Dynamic Delivery vs Dynamic Content

The ways we receive content are often lagging behind content capabilities.

The ways we receive content are often lagging behind content capabilities.

Dynamic content is a staple of modern marketing and customized web experiences. Our ability to manage content in a CCMS at ever higher levels of granularity is matched only by the increasing sophistication of our tools for building and tagging content. Add to these increased automation and computer learning, and it’s clear that content delivery is ready for another round of innovation.

Delivery bottlenecks
With componentized data modules and advanced CCMS enabling fast, smart content configuration on demand, the possibilities related to the creation of personalized content are virtually endless. What is not endless are the ways users encounter content. Websites, social media, ads, emails and newsletters: We can customize content on demand and deliver on these platforms, but we are still running into problems when it comes to controlling delivery on a granular level and avoiding pile-ups related to speed and performance.

“How can we optimize delivery of dynamic content?”

We’ve been here before. In 2001, Greg Parker, CEO and president of SpiderCache, prophesied to ComputerWorld, “There is huge growth occurring in dynamic content. People are moving away from static ties [sic] to dynamic content-driven sites, and that exposes the bottleneck [dynamic content] causes….  [Traditional caches] can’t handle the performance required for the speed of delivery of dynamic content.”

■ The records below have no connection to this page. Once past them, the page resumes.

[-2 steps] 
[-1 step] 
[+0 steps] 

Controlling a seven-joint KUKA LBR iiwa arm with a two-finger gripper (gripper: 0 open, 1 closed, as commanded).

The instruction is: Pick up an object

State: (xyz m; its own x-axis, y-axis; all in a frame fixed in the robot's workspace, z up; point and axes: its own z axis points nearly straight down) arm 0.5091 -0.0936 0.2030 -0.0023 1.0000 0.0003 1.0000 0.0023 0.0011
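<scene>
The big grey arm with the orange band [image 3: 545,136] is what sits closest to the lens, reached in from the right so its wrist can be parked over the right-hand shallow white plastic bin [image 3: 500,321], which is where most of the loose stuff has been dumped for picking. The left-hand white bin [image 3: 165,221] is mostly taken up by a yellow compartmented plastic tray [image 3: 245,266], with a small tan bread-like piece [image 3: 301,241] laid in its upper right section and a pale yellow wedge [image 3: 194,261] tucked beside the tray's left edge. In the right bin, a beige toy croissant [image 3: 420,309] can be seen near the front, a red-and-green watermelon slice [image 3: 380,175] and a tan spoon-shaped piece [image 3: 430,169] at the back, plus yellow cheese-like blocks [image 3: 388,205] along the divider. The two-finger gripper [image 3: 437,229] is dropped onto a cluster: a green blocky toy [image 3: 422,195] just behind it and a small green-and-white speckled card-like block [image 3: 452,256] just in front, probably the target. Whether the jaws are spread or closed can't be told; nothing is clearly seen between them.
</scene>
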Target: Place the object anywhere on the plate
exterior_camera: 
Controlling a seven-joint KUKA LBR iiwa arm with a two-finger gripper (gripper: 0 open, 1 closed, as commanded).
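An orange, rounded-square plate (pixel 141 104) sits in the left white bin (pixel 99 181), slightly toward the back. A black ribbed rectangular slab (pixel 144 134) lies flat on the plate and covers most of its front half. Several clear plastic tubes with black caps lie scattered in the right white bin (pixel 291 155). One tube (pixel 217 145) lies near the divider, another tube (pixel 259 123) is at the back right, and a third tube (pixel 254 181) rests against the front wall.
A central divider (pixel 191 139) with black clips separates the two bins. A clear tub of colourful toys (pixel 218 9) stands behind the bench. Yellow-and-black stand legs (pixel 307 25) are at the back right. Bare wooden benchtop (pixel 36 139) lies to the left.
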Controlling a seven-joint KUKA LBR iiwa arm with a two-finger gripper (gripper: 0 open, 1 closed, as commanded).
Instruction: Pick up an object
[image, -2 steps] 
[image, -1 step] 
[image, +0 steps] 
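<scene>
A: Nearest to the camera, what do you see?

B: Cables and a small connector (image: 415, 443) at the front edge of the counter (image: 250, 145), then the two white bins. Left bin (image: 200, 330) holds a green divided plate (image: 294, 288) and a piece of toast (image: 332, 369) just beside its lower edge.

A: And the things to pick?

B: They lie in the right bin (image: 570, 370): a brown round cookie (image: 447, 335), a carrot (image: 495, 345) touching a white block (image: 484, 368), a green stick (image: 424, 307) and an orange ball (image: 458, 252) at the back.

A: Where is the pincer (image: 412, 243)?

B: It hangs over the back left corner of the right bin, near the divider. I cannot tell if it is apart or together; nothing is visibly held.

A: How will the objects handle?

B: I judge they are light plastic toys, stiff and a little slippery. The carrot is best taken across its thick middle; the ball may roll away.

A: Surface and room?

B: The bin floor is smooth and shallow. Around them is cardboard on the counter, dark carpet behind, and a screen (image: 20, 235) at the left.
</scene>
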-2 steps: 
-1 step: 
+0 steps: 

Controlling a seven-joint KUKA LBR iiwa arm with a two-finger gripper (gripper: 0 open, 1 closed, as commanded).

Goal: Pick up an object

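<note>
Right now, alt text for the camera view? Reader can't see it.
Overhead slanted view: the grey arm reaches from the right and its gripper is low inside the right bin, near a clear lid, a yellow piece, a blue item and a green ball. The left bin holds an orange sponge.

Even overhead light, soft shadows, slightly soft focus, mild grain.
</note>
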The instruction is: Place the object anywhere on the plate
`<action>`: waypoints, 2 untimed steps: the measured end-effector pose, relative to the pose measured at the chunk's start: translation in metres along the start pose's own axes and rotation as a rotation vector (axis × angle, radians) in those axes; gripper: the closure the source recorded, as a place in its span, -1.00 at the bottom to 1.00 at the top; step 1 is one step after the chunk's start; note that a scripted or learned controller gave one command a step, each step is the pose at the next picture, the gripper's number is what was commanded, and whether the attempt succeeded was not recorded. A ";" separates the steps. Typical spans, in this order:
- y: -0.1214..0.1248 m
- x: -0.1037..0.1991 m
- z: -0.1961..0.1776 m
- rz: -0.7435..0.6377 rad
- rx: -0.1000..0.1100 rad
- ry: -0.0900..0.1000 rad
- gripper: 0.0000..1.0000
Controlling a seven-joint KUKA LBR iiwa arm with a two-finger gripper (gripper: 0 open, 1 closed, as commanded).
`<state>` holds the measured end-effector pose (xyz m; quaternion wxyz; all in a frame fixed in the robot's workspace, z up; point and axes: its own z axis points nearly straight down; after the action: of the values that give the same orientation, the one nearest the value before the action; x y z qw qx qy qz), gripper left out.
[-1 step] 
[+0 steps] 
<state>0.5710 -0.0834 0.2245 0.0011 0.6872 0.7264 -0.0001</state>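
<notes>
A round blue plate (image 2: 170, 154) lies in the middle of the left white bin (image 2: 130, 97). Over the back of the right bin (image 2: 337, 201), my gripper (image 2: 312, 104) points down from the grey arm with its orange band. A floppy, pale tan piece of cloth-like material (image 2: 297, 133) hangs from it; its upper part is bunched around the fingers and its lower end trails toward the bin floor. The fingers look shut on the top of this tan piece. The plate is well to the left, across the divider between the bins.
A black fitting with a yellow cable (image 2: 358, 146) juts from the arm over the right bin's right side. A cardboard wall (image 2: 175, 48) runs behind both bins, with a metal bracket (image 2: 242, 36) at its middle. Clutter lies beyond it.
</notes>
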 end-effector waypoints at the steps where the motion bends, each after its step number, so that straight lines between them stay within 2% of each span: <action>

His company sought to address this problem for web sites by building a more dynamic page-caching capability, which was good for the time but does not fully address content delivery in the era of apps and messages. So the question is: How can we optimize delivery of dynamic content?

Going where the users are
Optimizing delivery requires identifying where users are interacting with content. Innovative content delivery ideas in 2001 are ready for retirement since apps are common platform where content is being delivered. Apps provide the opportunity for real-time feedback to content delivery engines, so algorithms can take advantage of that feedback to send content with more intelligently than is possible when sending content to a website. And that may be changing soon. Some industry experts caution that the app marketplace may soon collapse given the dominance of platforms like Facebook, so there may be limited utility in investing the time into building out an innovative delivery infrastructure for mobile apps.

So where can content delivery be optimized? Newsletters and emails still remain a vibrant and engaging delivery method. With audience segmentation rules allowing a CCMS to build tailored content, more granular and specific content delivery could come from turning attention to the modules of a newsletter: inserting a customized event calendar based on user location, promoting specific products and services based on individual user engagement metrics and so on. Rather than separating a newsletter delivery into broader “campaigns,” a CCMS can manage user profiles and build a unique product on demand.

“Forms essentially act as a type of content.”

Optimizing forms
Forms, where users voluntarily submit data, are one of the most invaluable assets for content managers. While behavioral and engagement data can inform an algorithm, as well as show and potentially predict patterns, forms offer a direct pipeline of data that can be integrated straight into a CCMS.

The relationship of forms to content and delivery is more than symbiotic. Forms essentially act as a type of content. They can be optimized and made dynamic based on user behavior.For instance, if your profile shows that a particular shopper on an e-commerce platform has a high bounce ratio, you can deliver a simplified form that asks only for the most vital information. A user who returns again and again to a platform and spends a significant amount of time on certain sites can be paired with a form that focuses on data related to his or her browsing patterns. By being able to gather specific, in-depth data from users, the ability to glean even more granular insights about content grows. This in turn fosters CCMS sophistication, enabling pinpointed, dynamic delivery.